The New York Times Magazine has a piece of Cary Fukunaga and mentions his take on Jane Eyre.
His adaptation of “Jane Eyre,” Charlotte Brontë’s classic novel, starred Mia Wasikowska and Michael Fassbender as a particularly smoldering Rochester. It is both exceptionally haunting and powerfully romantic — a horror story and a love story — and it required an entirely distinct directorial approach. “At first,” he recalls, “I was like: What do I do with the camera? It just sits there? But I really wanted to do a study on composition and restraint. Especially in my generation and younger, there’s this impulse to cut, to move and do things all the time, and I was trying to figure out how to do as little as possible.”
Fitting the entirety of “Jane Eyre” into a two-hour movie sometimes felt to Fukunaga like “a real sacrifice — the ability to explore characters for many hours was a sort of itching desire at that point.” (Willa Paskin)
Coincidentally, QCityMetro recommends a trip to the British Library, although the article is slightly misleading when it comes to Brontë items there.
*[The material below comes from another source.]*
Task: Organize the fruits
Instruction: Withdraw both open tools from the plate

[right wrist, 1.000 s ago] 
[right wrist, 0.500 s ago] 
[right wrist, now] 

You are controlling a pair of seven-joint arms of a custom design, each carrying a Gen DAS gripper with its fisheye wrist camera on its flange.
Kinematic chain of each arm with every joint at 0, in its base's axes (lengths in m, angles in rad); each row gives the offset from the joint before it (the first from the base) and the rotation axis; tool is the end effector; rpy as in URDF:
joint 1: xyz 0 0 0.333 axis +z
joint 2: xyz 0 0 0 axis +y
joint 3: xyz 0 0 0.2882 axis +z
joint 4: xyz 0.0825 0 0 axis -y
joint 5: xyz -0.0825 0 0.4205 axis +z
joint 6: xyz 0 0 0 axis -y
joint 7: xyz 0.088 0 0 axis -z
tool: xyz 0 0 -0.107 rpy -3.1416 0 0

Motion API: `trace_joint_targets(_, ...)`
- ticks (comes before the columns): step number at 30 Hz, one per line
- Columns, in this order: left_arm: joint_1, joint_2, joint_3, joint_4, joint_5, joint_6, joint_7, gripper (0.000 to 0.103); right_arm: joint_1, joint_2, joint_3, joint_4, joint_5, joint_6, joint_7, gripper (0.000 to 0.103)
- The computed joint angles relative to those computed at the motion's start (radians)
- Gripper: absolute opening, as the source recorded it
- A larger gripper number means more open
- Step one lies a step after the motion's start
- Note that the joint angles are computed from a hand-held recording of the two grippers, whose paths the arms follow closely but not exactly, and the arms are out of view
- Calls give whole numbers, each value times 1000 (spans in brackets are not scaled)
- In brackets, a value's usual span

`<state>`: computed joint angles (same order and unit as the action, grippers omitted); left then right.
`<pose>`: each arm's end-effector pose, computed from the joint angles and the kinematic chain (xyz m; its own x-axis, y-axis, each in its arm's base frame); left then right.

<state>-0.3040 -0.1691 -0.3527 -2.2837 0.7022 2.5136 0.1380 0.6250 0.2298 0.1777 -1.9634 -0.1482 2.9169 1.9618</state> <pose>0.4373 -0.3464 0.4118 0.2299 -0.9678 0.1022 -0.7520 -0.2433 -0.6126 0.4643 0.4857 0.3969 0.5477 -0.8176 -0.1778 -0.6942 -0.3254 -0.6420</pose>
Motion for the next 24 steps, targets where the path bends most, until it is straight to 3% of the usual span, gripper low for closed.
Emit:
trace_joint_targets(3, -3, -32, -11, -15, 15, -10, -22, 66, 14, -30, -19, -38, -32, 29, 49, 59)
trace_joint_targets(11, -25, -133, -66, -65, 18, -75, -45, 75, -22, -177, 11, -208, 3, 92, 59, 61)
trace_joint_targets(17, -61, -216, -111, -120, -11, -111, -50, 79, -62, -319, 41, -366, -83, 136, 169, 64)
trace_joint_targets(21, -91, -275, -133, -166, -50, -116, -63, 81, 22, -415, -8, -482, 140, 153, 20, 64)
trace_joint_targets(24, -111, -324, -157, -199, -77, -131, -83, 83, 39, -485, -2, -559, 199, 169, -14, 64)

Tomes of religious works, the Magna Carta, a folio of Shakespeare plays, sketches from Leonardo Da Vinci’s works, and notebooks from the Brontë sisters will fascinate you with their tiny, precise handwriting. Beatles fans — even those who aren’t — will get a kick out of seeing John Lennon’s son’s first birthday card — Lennon wrote the lyrics for a Hard Days Night on the back. (Mordecia D. Strickland)
20 Minutos (Spain) tells about a recent talk by Spanish writers Espido Freire and Fernando Marías on Mary Shelley's Frankenstein.
En opinión de Freire, Mary Shelley fue capaz de encontrar un "hueco absolutamente único con una voz definida", aunque ha hecho hincapié en las "complicaciones" que tuvo para publicar, como también lo tuvieron, ha añadido, otras escritoras contemporáneas como Jane Austen o las hermanas Brontë. En este sentido, tanto Freire como Marías han recordado que Shelley, Austen y las hermanas Brontë tuvieron que publicar sus libros con pseudónimos masculinos o esconder que los habían escrito ellas. (Translation)
Alison Ver Halen posts about Villette. The Brontë Brussels Calendar: July 1842 is up on the Brussels Brontë Blog.